◆ Exercise aim:
No pictures, nothing altered: return the data below.

◆ Material for this exercise:
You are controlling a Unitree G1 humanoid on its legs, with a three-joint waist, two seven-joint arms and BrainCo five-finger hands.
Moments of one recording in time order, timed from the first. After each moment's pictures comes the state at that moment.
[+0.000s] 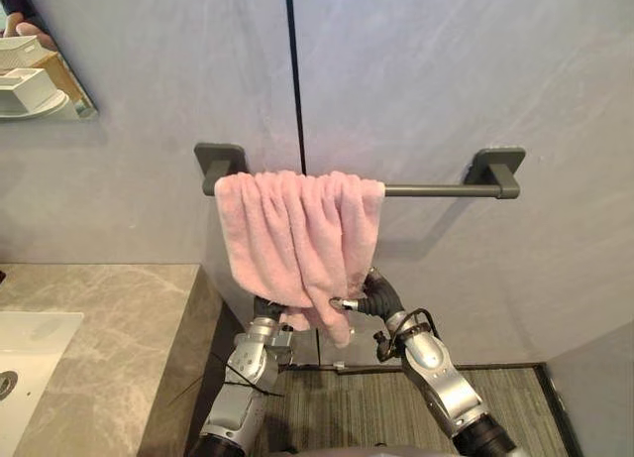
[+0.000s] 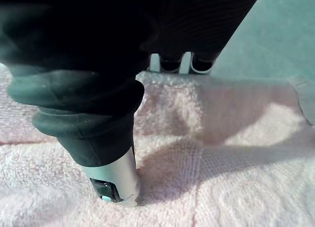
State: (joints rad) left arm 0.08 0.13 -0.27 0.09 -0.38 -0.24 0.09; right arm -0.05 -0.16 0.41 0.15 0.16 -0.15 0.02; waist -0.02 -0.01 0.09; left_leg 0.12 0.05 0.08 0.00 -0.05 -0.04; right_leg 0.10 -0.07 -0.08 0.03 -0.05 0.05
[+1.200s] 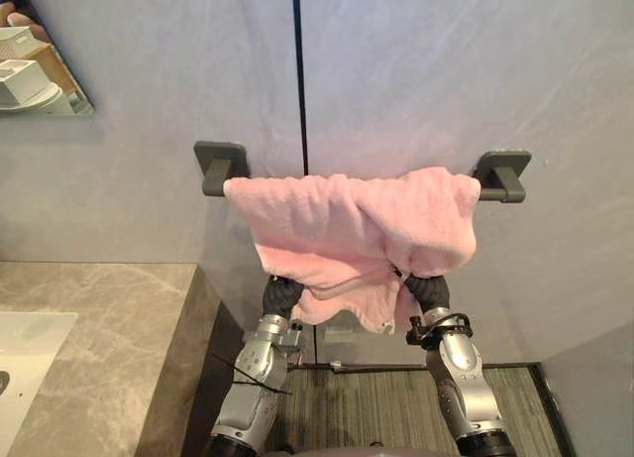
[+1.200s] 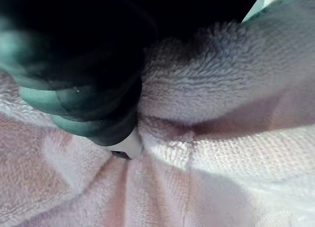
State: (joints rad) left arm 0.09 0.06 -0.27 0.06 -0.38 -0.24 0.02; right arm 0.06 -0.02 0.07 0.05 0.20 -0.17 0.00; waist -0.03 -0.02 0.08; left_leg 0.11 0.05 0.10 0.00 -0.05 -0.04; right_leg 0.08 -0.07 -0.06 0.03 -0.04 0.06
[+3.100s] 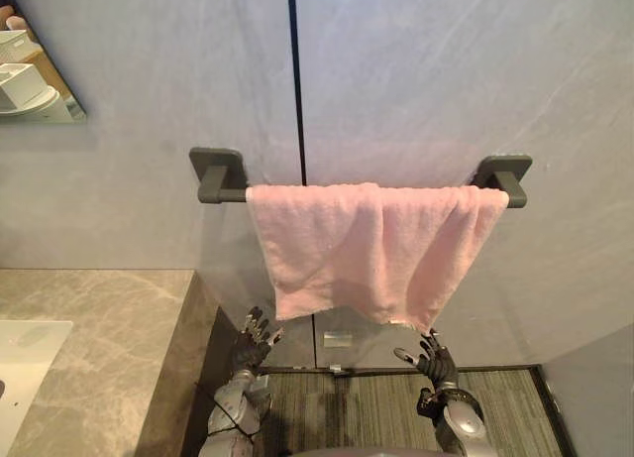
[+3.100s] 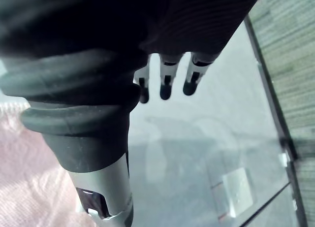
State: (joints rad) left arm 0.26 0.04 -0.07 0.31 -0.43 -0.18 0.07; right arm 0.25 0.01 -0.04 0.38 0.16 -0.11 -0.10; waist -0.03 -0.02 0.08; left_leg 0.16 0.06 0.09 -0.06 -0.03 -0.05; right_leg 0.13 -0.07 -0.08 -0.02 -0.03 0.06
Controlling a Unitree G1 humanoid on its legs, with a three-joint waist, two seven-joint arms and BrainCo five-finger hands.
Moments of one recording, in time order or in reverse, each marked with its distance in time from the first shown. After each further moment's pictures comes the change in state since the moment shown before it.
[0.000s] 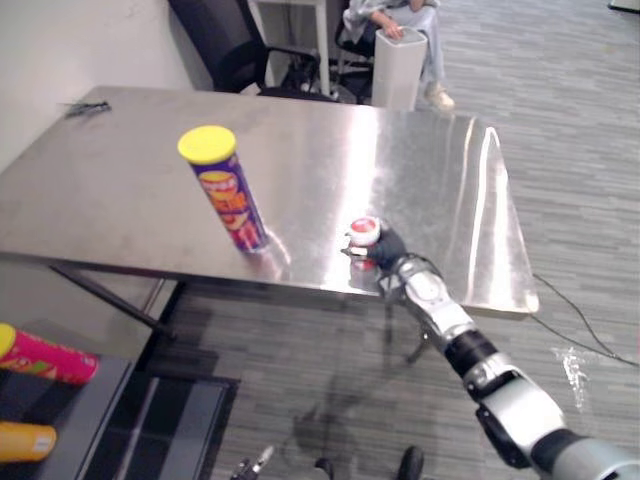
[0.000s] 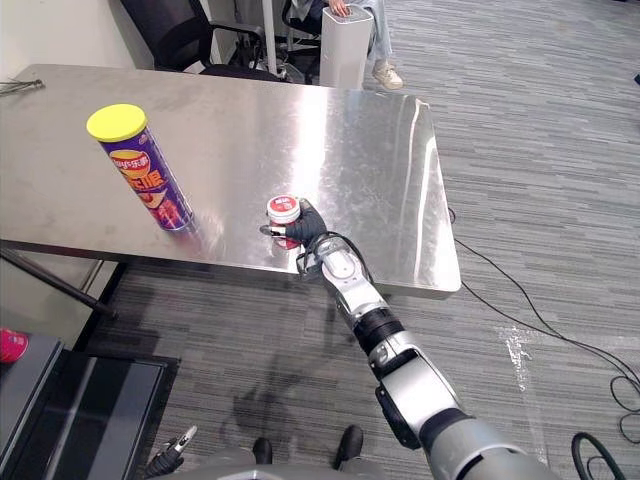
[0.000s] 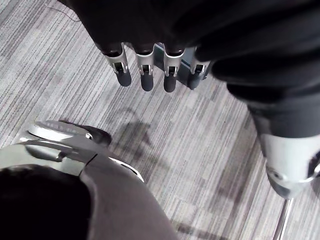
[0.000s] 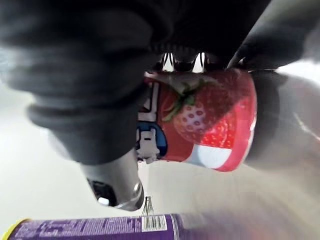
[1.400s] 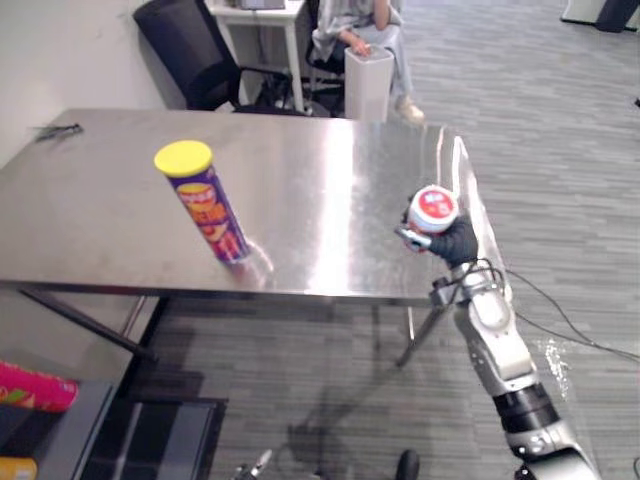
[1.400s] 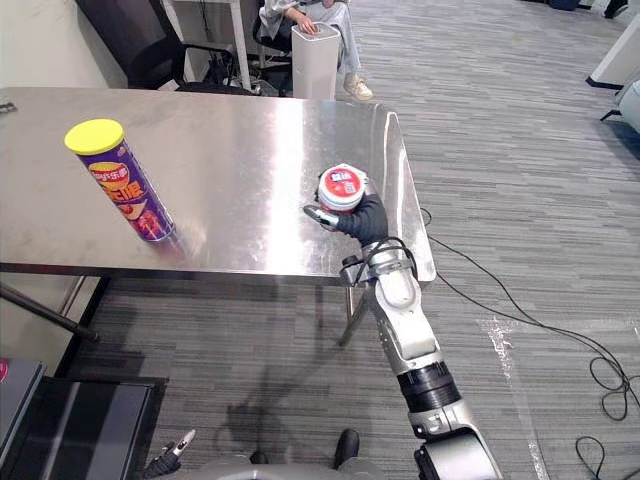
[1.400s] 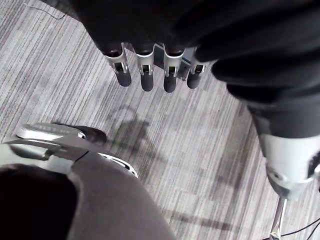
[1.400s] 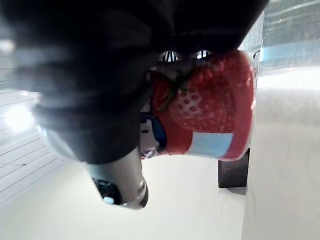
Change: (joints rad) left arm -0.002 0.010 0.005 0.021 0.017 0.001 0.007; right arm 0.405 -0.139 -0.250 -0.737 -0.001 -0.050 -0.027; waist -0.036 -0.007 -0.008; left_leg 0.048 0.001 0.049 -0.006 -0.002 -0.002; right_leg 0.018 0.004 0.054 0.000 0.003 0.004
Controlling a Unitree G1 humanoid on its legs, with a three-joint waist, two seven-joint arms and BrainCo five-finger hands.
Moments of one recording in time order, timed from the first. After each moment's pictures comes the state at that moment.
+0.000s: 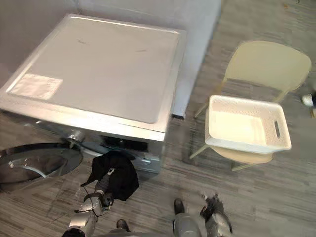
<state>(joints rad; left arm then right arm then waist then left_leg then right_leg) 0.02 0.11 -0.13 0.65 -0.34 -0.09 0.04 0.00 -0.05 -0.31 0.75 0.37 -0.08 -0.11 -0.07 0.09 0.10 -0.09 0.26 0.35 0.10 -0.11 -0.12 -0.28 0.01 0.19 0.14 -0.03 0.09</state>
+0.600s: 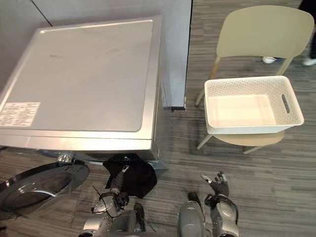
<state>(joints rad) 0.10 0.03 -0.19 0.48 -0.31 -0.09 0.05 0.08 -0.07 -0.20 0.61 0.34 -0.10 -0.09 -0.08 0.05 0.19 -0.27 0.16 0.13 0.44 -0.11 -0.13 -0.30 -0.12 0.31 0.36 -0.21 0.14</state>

◆ Your solution:
You are controlling a Unitree G1 humanoid on its legs, with a three-joint waist, two seven-joint arms and BrainCo five-finger hands.
Moments of one recording in time order, timed from the first. After each moment's pictures comes the state at that moment.
[+0.000s] 
[+0.000s] 
State: (joints rad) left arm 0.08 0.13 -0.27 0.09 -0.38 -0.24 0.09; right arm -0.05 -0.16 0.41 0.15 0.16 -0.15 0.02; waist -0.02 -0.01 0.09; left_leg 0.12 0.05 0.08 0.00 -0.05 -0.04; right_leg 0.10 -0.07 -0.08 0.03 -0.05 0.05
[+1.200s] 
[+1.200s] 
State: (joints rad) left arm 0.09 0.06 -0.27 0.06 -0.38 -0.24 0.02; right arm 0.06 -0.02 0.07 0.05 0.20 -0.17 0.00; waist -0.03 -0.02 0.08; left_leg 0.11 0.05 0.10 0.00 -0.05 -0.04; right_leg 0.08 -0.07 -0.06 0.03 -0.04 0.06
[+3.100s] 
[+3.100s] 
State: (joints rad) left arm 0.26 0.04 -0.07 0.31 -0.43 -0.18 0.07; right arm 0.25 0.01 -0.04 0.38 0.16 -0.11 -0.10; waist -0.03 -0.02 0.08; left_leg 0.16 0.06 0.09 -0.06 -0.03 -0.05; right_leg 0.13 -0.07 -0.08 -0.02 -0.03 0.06
Controlling a Unitree G1 humanoid on its legs, with a three-joint waist, two seven-joint arms and BrainCo five-finger hands.
Moments of one recording, in time order or in reverse, each marked with its distance in time from the first shown. After each further moment's pictures comes the change in state since the moment shown before it.
[0.000s] 
[0.000s] 
[0.000s] 
[0.000s] 
[1.400s] 
[1.400s] 
[1.400s] 
[1.400s] 
Change: (joints rad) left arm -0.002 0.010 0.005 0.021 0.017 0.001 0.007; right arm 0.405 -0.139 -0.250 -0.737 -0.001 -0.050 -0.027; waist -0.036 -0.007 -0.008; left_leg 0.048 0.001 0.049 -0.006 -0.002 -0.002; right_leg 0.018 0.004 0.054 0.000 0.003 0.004
Controlling a Unitree G1 humanoid on its legs, with a three-joint waist, two seven-joint arms and BrainCo five-finger hands.
Moments of one recording in time order, timed from the first. After each moment's pictures comes the state at that moment.
+0.000s: 
<state>(joints rad; left arm then right arm then waist then left_leg then right_leg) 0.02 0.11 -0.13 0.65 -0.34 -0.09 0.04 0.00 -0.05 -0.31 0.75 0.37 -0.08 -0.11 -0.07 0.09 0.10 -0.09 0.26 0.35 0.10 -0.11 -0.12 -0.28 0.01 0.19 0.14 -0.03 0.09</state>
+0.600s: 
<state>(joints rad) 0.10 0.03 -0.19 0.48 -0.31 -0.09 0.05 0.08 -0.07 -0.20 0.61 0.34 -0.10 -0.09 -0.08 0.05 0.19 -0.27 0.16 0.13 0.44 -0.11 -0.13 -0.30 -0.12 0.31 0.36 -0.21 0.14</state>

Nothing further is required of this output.